◆ Your instructions ◆
Copy every line of the records below that holds the word "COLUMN".
★ ★ ★
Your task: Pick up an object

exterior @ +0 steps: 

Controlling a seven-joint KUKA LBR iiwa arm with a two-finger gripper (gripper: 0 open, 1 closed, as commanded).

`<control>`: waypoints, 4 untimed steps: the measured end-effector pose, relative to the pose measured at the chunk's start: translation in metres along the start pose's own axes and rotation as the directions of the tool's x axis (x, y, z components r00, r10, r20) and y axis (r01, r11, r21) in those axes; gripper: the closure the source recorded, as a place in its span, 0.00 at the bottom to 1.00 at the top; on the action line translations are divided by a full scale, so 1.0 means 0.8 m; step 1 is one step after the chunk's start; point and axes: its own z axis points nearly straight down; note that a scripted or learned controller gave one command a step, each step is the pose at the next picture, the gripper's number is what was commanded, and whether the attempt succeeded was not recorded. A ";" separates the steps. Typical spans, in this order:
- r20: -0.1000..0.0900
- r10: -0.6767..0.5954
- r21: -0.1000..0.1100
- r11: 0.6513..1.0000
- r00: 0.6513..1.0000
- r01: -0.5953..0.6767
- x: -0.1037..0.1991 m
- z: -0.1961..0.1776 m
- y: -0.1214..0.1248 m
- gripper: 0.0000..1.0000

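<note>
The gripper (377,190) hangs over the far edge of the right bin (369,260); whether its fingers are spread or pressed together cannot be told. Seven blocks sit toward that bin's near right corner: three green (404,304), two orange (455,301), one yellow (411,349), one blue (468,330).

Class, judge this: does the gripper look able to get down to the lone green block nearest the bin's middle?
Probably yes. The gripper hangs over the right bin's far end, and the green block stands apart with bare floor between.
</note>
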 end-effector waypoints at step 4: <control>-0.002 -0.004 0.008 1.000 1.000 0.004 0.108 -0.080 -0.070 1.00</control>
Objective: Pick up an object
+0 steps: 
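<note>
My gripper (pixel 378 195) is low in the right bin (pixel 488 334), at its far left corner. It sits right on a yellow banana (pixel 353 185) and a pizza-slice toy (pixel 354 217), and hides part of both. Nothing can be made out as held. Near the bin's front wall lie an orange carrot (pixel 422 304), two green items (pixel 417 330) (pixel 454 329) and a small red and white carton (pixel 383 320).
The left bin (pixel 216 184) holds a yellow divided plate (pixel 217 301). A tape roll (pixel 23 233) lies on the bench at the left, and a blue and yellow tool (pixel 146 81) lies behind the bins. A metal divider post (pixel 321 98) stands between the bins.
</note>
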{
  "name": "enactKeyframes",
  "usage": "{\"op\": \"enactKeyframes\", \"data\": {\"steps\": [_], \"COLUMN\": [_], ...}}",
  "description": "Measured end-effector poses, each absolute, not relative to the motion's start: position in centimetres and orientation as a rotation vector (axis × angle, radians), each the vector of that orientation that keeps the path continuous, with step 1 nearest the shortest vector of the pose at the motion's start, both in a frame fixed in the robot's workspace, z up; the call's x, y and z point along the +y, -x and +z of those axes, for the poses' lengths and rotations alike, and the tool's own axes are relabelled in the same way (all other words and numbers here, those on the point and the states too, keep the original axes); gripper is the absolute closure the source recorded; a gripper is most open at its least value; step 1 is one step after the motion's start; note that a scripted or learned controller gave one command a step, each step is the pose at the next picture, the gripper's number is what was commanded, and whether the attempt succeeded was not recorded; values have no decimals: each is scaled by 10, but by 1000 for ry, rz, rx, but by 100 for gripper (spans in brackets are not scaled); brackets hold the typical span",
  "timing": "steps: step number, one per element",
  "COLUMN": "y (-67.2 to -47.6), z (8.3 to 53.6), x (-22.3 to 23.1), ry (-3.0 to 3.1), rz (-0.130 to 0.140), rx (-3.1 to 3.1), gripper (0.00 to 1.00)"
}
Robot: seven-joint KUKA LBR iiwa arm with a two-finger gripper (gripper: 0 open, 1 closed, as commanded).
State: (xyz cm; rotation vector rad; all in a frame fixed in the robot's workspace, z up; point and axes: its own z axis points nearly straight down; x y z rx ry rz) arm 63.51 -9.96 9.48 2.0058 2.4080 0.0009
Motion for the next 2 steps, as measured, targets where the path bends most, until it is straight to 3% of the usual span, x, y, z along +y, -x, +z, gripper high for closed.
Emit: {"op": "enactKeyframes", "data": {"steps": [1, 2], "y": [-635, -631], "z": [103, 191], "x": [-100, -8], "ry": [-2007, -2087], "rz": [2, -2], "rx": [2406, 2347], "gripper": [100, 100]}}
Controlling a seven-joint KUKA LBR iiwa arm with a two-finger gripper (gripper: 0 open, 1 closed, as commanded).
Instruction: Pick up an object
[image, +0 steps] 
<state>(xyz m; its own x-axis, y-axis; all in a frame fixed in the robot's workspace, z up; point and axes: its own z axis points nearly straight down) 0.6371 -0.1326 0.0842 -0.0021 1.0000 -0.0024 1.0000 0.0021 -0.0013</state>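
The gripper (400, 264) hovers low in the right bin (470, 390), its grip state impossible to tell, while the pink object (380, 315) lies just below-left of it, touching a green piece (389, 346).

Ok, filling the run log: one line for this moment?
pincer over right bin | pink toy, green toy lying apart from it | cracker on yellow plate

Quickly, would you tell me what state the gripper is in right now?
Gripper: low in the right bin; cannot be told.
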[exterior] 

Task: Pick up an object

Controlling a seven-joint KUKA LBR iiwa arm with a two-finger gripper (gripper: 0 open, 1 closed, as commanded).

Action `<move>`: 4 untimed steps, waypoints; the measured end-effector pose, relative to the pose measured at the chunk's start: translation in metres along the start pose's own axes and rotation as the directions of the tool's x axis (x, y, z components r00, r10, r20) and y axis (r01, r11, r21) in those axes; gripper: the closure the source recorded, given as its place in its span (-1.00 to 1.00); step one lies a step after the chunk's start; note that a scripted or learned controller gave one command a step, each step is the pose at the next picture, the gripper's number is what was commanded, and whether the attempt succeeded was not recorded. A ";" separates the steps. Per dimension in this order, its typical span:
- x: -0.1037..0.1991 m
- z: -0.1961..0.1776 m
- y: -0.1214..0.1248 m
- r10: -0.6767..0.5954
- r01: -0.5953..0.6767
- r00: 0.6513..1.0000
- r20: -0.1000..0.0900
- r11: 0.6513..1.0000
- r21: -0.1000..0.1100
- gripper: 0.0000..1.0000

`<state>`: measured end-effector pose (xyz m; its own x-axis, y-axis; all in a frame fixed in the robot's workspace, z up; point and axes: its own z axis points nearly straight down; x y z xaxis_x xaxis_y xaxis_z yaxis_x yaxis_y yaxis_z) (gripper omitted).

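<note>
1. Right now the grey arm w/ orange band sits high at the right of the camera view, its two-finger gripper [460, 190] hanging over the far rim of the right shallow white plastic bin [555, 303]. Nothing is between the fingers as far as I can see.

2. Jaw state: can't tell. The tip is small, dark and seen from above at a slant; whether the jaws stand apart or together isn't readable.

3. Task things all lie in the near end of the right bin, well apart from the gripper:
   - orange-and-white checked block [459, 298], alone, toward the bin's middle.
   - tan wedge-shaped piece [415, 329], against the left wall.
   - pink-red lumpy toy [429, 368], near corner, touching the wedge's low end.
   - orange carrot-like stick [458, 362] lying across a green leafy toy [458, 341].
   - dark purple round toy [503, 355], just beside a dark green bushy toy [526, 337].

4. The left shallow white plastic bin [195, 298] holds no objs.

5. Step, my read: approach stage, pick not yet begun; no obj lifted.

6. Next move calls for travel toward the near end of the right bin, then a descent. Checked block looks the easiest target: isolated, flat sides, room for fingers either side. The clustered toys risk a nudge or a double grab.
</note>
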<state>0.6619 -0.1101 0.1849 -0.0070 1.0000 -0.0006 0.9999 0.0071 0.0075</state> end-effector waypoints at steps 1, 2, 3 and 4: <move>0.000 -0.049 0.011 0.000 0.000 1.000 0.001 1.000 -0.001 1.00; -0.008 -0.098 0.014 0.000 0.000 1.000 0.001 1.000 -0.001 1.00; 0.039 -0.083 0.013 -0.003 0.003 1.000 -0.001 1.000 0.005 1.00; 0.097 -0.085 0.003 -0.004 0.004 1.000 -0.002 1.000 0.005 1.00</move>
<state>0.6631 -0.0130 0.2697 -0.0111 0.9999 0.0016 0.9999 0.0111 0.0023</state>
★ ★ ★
◆ Expected output ◆
  "usage": "{\"op\": \"enactKeyframes\", \"data\": {\"steps\": [_], \"COLUMN\": [_], ...}}",
  "COLUMN": "y (-67.2 to -47.6), z (8.3 to 53.6), x (-22.3 to 23.1), ry (-3.0 to 3.1), rz (-0.130 to 0.140), rx (-3.1 to 3.1), gripper (0.00 to 1.00)"

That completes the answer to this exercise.